As for me and I suspect for a lot of other people, there is no compelling incentive to migrate to thinwire, if there’s no visual tool for this framework, whereas I am already using one with JSF.
just my 2 cents.
remember | 06-Feb-08 at 10:34 am | Permalink
having looked over the source of both ZK and Thinwire (the two top AJAX contenders featuring a java layer), I have to say it’s strategic suicide to sink a lot of functionality into any of these frameworks. Thinwire has the virtue of not binding everything together into one complex ball from data field out through UI (out through visually-oriented development process even, in JSF and .NET). However both of these java layers are complex and encode a lot of functionality in a java layer, which if you look under the hood, looks like CSS files are non-existent but styles are embedded in strings, and the javascript is there and looks just like an embedded javascript widget library (e.g. EXTjs). Can someone tell me why the Java layer is even here? In the age of SOA we need separation of concerns, not binding everything into one stovepipe. (I still have my own PHP-based stovepipe BTW…)

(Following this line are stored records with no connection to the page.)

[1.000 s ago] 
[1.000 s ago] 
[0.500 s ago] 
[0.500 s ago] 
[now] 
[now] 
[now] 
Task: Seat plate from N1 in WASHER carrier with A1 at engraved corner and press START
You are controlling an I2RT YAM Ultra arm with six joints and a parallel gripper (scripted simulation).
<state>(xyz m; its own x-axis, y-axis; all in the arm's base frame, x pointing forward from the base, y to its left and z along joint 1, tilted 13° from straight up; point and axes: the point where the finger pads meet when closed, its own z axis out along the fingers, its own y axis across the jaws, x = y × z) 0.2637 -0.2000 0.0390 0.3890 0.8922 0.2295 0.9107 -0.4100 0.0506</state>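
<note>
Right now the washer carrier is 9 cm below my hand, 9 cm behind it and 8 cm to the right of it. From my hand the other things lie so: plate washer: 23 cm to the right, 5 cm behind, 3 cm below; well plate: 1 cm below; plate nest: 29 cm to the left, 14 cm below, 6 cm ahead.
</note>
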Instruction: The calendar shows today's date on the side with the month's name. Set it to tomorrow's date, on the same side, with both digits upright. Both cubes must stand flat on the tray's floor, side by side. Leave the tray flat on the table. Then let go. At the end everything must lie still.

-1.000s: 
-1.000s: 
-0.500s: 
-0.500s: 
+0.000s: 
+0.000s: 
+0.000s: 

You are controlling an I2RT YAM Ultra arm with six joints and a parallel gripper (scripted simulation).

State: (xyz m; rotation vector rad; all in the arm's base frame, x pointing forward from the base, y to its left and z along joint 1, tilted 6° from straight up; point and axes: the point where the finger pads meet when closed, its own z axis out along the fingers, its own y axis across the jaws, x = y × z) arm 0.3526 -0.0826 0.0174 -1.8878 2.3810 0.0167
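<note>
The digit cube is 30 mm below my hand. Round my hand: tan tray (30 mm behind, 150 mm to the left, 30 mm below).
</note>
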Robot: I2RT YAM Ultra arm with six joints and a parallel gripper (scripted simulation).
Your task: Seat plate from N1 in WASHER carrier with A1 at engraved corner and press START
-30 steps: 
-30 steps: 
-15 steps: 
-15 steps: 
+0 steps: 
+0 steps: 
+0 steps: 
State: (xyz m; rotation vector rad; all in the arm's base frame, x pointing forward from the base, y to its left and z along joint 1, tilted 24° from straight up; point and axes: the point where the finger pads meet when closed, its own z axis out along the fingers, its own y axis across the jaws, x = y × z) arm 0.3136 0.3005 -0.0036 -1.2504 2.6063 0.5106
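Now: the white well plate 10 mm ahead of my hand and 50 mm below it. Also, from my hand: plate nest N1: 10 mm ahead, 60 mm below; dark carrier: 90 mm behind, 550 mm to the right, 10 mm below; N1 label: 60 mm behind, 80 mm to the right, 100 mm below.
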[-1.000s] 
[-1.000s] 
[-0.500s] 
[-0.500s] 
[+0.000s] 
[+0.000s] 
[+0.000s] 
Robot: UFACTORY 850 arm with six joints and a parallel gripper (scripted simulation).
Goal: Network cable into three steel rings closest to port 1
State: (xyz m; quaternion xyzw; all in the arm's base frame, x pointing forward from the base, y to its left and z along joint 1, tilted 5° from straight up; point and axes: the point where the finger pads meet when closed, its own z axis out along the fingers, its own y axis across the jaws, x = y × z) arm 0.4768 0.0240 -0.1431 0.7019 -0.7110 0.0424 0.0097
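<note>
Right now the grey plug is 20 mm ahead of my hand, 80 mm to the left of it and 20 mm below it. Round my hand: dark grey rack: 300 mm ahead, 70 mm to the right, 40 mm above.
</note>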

al0 | 19-Feb-08 at 6:11 pm | Permalink
remember,
It seems that your look on ThinWire code was very superficial. While it’s true (and IMHO pitiful) that TW does not support CSS it has its own external styling mechanism (XML-based). So while it is possible to embed styles, it is not required (or recommended).
JavaScript exists solely under the hood (how else would you reach fine-grained control control over browser behavior)?
And this JavaScript is fixed library the same for all applications, no Java-JavaScript generation occurs.
Concerning SOA - that is absolutely independent matter? ThinWire is about browser-based GUI, SOA are about services. There is no contradiction at all.
And Java layer is there to allow you use single base technology on each and ever level of your application. Thus save you a lot of time and integration efforts.